After being diagnosed with cancer, Stein visited Croatia. He continued planning a trip to India, until his three daughters convinced him it was not a good idea, health-wise.

Stein, a workaholic, had one unshakable rule: He always took calls from his family, regardless of his caseload, Loewenthal said.

He also had a knack for injecting life lessons into everyday situations.

“My father was my moral compass,” said Kara, a public interest lawyer.

She recalled a teen episode involving alcohol and the ruination of her father’s favorite sweater.  When it was time for her to fess up, Stein broke the ice with a lawyerly discourse about tax amnesty.

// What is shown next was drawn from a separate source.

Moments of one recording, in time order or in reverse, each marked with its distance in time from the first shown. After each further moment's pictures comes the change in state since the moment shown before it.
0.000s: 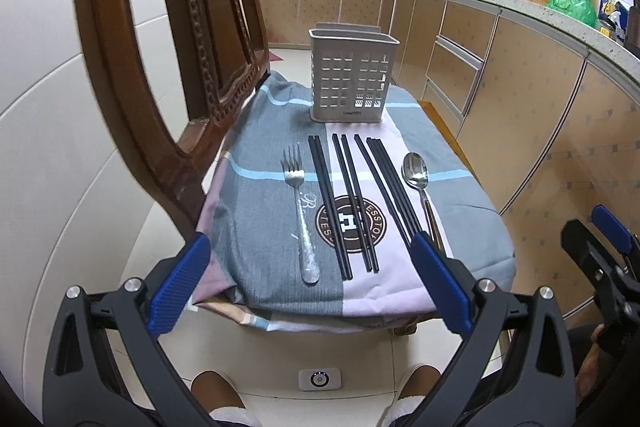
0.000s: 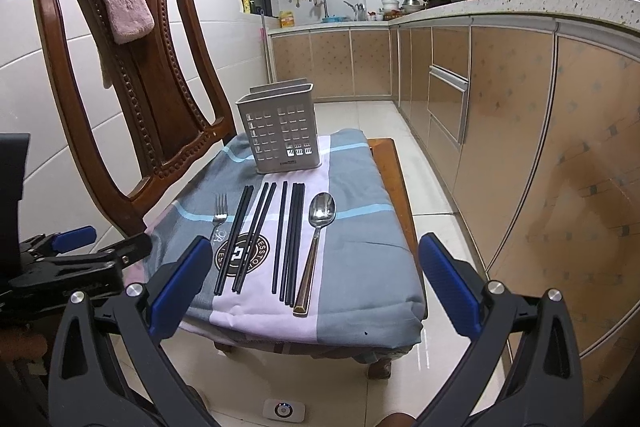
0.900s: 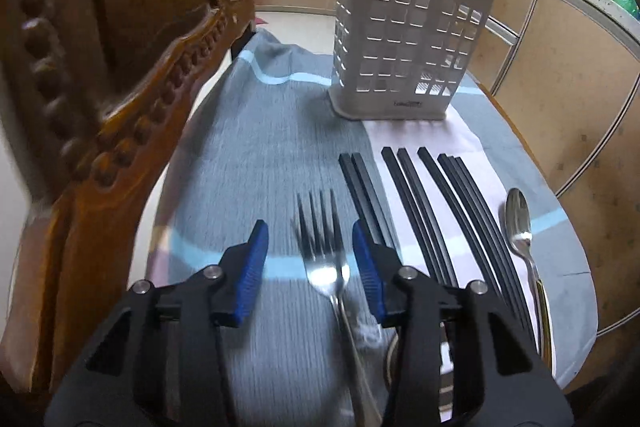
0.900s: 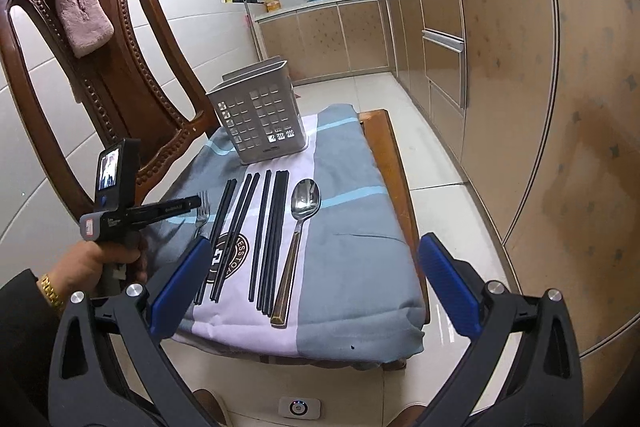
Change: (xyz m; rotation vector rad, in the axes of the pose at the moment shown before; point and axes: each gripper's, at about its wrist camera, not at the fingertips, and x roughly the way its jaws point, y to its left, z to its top) left arm 0.202 0.041 0.065 0.027 0.140 -0.072; right arm 0.046 -0.041 0.000 0.112 0.083 0.033
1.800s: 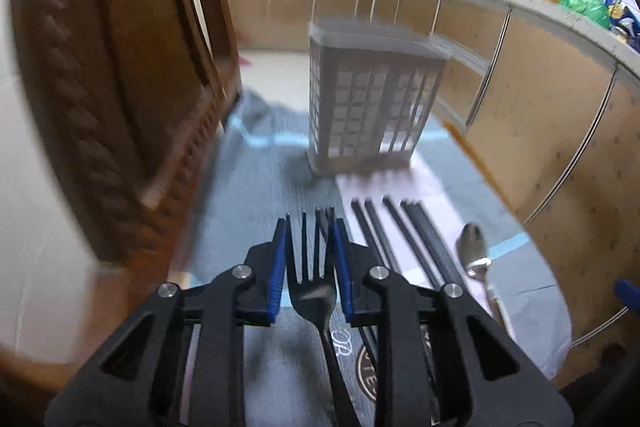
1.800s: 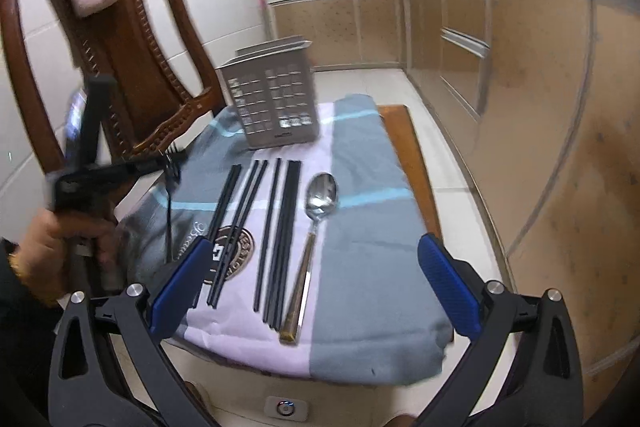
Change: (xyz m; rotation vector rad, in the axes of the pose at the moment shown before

“Then he explained that for five minutes, I had ‘sweater amnesty,'” Kara said.

Thirty years later, when the family homestead in Morristown was being sold, a box arrived at her home in Maryland.

It contained the sweater.

Stein is survived by daughters Kara (Eric Fingerhut) of Bethesda, MD, and twins Judy (Steven Loewenthal) and Jill (Jonathan Collins), both of Morristown.; grandchildren Zachary, Jake, Eden, Anabel and Eli; and sister Edythe Chontow of New York, NY.

Shiva is Thursday, July 18, 2019, from 7-9 pm, and on Friday from 2-5 pm at the home of Judy and Steve Loewenthal. For address, please contact Temple B’nai Or. The family asks that in lieu of flowers, donations be given to NJY Camps and “whomever the Democratic nominee is in 2020.”